What is required: Write the lines below out exactly, dropping each picture.
********
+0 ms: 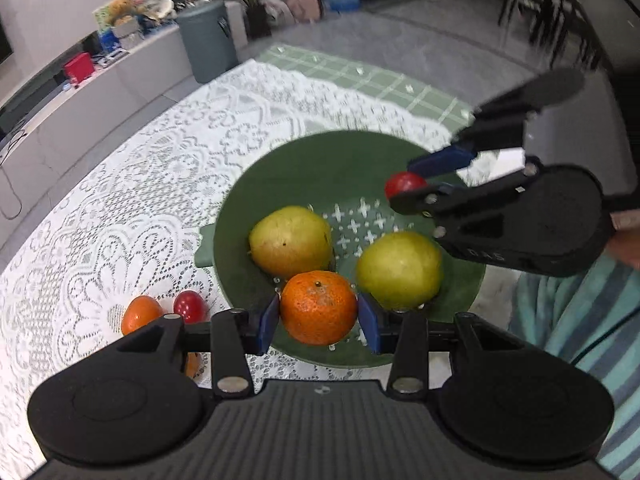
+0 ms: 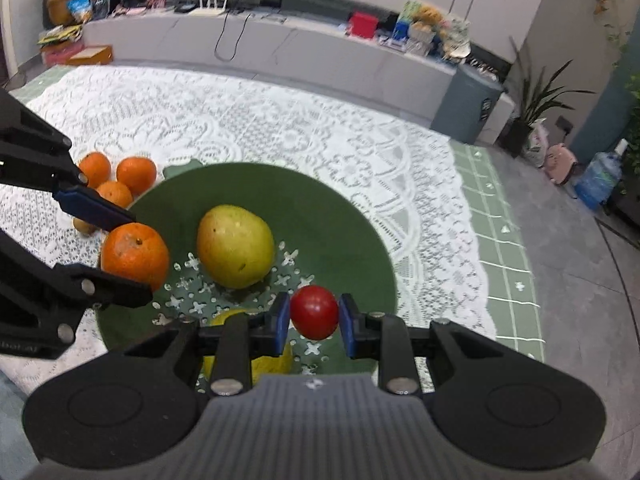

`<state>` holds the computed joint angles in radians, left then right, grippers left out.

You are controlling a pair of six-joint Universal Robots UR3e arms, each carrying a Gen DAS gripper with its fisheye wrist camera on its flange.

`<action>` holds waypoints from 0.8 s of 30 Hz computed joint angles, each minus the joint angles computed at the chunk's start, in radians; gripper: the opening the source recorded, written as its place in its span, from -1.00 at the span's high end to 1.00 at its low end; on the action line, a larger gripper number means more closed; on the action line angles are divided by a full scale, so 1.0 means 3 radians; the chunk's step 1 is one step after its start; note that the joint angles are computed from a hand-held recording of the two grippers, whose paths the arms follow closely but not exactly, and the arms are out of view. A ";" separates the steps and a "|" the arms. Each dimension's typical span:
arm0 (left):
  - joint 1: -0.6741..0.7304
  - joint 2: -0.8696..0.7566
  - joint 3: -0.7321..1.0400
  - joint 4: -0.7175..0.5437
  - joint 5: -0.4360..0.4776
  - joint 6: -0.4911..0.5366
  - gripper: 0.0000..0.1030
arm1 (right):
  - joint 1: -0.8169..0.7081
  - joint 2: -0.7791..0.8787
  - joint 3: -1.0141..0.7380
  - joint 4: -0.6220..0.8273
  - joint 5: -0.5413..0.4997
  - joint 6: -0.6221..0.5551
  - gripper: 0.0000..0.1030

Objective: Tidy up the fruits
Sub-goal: 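Carry the mandarin and tomato over the colander and lower them in, then open both tools to release the fruit and withdraw from the colander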

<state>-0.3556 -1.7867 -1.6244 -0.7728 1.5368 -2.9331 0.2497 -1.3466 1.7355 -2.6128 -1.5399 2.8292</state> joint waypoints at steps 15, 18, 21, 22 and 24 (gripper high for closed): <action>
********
Solution:
+0 ms: 
+0 ms: 

`<state>` holds the computed joint angles in radians, left then right, grippers left out.

You are controlling a pair of six-joint Universal Robots UR3e arms, each carrying a Gen DAS gripper with its fisheye wrist camera on its flange.

`<action>` holds waypoints from 0.8 s of 30 Hz computed joint angles, each minus the joint angles computed at the chunk's start, in radians; gripper: the opening the source recorded, written as its place in its span, from -1.00 at the span's high end to 1.00 at its low end; on the action line, a larger gripper number means more closed; on the action line angles are divided by a full scale, so 1.0 means 3 radians; the chunk's step 1 is one step after its start; note that the joint angles are computed from a hand-held recording of the two grippers, whose paths the arms follow closely but not exactly, and the arms are out of view. A ";" separates the steps and a "|" the arms. Each dimension's typical span:
arm0 (left):
  - joint 1: -0.6741..0.7304
  - joint 2: -0.8696..0.7566
  - joint 3: -0.7321..1.0400
  - joint 4: -0.7175..0.5437
  - joint 5: -0.4360..0.4776
  - joint 6: -0.4911..0.5366
  - gripper: 0.0000..0.1030
arm1 (right):
  - joint 1: -0.8169..0.7081
  - joint 2: -0.7791..0.8787
  - joint 3: -1.0141..0.7380
  - joint 4: -0.6220..0.8273
  - joint 5: -0.5413..0.4997
  - joint 6: -0.6221..0.5551
  - gripper: 0.0000..0.1030

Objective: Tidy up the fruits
Sub-goal: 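Carry the mandarin and tomato over the colander and lower them in, then open both tools to release the fruit and withdraw from the colander
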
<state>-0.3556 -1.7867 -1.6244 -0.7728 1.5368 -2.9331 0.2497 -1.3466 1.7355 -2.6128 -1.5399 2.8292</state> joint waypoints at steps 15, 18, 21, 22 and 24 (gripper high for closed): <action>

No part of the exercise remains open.